Of course it's been pointed out on LtU before, and elsewhere, that "interpreted" is a property of implementations, not languages. By the implied definition in the above announcement, "interpreted languages" covers a pretty large space. If C# is included, presumably Managed C++ should also be included.

But this means that any language capable of running on a virtual machine is an interpreted language, either by virtue of the fact that the virtual machine is an interpreter, and/or because the VM is capable of loading code at runtime. Is this really a useful definition, though? What are the common characteristics of languages that share this broad definition of "interpreter" that are interesting? For that matter, what *is* the definition of "interpreted language" being used here?

Quoting myself, the technically useful definition of "interpreter" is a program which executes another program. There's a secondary common usage which comes from the historically typical behavior of interpreters, which relates to having an interactive toplevel, or other such dynamic behavior. However, there are many ways to achieve this sort of dynamic behavior. You can see an example in the SML/NJ REPL, which as far as I know compiles input expressions to native code before executing them. Is SML/NJ an interpreted language? (Not by any normal definition of the term.) Or is it that the SML/NJ REPL implements an interpreted version of SML/NJ?
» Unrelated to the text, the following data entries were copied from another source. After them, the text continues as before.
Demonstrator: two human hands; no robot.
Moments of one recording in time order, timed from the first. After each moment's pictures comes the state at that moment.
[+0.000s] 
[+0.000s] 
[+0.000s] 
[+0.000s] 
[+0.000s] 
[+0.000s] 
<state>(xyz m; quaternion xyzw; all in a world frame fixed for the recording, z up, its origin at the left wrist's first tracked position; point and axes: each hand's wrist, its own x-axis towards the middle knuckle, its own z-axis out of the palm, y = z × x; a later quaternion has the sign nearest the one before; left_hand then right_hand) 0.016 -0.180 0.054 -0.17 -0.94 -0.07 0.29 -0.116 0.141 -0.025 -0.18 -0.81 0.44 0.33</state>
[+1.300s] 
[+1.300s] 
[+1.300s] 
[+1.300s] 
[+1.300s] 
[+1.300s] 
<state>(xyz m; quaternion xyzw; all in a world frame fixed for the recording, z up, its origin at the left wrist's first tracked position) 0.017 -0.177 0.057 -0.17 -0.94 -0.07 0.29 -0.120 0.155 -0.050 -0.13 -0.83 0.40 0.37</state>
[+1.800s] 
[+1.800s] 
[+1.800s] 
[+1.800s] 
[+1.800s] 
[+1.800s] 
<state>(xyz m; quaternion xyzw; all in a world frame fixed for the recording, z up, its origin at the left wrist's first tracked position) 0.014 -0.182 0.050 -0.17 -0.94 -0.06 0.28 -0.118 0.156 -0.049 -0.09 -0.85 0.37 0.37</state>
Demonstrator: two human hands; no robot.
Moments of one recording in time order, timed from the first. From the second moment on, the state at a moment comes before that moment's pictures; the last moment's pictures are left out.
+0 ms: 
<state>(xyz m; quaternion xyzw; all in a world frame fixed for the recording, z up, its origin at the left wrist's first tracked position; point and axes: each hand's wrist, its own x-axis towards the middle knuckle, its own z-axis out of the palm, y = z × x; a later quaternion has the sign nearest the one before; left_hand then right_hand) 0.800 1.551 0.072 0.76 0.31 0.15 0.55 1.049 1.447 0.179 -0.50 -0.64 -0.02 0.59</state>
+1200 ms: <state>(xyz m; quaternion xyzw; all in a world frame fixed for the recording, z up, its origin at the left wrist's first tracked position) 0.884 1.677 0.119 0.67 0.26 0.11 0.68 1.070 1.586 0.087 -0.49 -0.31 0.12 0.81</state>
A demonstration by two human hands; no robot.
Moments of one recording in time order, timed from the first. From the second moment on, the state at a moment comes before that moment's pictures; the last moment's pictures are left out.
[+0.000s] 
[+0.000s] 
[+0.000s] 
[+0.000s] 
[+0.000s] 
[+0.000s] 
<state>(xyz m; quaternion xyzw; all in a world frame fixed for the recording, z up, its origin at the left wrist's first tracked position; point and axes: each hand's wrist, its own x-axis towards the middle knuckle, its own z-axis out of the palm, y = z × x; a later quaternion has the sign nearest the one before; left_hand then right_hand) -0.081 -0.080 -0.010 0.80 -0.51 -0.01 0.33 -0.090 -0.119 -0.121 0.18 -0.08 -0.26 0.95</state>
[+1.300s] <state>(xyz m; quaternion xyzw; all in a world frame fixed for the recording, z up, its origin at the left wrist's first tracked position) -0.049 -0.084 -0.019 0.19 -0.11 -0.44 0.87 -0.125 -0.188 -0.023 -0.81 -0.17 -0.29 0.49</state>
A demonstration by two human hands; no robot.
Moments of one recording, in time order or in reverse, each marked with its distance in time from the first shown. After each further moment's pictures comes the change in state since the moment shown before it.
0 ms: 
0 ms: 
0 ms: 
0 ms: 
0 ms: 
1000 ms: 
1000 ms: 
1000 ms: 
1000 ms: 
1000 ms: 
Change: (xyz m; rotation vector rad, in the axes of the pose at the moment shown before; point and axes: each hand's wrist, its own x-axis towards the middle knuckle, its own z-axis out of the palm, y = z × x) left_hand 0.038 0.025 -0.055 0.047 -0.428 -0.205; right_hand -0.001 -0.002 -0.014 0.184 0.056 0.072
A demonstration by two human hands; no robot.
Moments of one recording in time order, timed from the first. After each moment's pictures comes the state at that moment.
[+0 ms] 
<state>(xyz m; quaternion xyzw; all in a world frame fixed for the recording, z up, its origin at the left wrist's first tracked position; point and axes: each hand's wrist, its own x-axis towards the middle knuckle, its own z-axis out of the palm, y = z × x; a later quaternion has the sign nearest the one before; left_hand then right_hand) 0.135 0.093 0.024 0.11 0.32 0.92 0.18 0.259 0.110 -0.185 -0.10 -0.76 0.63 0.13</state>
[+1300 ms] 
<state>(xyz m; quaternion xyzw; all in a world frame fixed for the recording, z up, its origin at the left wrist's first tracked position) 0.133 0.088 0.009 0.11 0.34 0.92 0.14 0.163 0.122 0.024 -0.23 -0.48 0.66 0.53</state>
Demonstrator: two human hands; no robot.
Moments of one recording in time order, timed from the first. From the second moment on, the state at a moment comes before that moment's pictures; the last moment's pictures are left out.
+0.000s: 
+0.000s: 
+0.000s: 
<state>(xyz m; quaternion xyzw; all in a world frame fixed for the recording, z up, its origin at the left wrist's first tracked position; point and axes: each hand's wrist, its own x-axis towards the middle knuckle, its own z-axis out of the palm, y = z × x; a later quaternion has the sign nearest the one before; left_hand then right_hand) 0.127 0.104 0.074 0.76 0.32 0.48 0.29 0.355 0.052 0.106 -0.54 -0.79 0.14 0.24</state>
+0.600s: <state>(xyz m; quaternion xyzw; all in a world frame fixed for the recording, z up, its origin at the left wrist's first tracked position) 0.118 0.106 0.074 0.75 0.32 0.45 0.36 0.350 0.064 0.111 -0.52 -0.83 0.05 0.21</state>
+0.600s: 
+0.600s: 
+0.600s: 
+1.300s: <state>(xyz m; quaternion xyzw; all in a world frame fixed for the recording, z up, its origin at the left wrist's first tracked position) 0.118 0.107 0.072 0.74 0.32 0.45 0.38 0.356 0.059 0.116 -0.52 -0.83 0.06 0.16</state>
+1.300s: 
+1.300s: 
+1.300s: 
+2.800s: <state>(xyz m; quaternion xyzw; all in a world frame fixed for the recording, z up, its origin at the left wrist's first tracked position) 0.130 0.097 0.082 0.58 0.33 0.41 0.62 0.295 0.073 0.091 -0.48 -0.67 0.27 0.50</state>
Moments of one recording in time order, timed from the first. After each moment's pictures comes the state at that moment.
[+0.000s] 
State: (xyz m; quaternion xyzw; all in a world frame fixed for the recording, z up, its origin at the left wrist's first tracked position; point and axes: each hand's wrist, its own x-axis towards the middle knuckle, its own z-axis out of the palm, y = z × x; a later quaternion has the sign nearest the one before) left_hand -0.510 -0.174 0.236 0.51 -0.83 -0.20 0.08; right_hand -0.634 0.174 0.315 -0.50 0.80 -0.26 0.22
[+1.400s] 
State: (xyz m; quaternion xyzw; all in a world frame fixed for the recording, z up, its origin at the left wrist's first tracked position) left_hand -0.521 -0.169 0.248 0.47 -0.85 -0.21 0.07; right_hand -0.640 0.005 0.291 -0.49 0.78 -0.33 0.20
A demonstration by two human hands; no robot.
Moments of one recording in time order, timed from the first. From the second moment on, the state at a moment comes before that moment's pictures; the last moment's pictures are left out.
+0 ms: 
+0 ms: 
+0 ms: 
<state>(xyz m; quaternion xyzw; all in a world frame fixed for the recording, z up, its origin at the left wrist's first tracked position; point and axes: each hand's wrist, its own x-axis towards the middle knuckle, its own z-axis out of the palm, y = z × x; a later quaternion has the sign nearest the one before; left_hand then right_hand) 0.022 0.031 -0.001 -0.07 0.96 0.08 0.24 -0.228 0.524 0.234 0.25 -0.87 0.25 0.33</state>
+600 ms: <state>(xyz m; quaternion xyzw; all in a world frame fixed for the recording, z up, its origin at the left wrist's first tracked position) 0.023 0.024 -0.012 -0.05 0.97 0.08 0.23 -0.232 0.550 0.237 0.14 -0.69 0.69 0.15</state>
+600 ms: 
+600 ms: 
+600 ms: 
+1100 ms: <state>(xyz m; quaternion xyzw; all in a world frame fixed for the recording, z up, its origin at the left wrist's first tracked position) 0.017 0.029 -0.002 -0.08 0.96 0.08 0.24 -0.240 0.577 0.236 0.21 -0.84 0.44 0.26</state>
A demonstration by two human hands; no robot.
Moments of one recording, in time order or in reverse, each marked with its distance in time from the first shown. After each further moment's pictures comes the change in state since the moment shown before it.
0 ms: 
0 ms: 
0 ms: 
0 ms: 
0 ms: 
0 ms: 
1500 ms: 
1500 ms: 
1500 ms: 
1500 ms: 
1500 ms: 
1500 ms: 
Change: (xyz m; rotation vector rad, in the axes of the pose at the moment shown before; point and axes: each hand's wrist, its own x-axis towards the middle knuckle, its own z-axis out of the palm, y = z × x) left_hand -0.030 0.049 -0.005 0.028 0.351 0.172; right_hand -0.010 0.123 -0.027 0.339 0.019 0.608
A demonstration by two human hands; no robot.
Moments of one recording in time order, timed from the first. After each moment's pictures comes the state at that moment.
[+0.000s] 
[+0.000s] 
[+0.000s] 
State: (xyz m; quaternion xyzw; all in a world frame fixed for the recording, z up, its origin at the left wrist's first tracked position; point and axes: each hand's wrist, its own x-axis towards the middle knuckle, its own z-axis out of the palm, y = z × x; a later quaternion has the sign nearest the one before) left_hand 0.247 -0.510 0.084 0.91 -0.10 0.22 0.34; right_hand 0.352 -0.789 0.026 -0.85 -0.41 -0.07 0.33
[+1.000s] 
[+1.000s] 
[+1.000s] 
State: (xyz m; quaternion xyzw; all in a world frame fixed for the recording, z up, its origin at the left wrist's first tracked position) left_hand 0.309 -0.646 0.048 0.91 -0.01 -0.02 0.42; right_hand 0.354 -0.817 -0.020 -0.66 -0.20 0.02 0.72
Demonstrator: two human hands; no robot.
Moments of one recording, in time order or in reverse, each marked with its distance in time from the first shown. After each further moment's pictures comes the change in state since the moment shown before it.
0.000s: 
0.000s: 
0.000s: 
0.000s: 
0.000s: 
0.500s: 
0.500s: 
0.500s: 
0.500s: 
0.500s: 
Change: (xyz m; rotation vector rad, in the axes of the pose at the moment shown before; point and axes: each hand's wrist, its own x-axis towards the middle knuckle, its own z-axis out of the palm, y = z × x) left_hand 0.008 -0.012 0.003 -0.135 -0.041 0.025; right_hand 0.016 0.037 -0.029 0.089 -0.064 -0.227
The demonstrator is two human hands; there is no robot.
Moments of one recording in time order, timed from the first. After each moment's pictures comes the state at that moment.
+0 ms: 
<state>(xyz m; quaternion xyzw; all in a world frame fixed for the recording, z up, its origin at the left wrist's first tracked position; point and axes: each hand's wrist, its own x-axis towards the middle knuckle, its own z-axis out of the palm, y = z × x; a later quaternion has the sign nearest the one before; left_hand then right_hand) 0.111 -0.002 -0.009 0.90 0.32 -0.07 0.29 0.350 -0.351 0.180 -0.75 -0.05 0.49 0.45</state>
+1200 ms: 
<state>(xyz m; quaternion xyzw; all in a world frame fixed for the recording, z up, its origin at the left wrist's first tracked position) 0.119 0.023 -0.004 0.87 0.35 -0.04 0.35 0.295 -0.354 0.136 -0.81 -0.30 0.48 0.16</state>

This may all seem picky, but hopefully you can see there are some real questions here.

C# is not interpreted

At least not in the .NET implementation. The .NET CLR is not a virtual machine, all code is JITted before execution. A minor nitpick, but stil...

C# may be interpreted

IIRC DotGNU's C# implementation is interpreted and some micro-benchmarks give it better results than mono JIT compilation.

Also as people said before interpretation is an implementation strategy, not a property of languages (although some languages may be almost impossible to compile).

As I said...

"At least not in the .NET implementation...". I did not argue against interpretation being a property of the implementation, not of the language (a mantra so often repeated here recently).

C# is compiled in all current implementations, however...

Actually, in all C# implementations I'm familiar with C# is compiled to IL.

CLR implementations differ on how they execute IL (regardless on whether it came from C# or another language). Most JIT it to machine code, some pre-JIT it, and some employ a VM to execute it.

IIRC, Microsoft has at least one .NET implementation that is an interpreter; this is useful for very weak environments, and for bootstrapping a CLR on new profiles.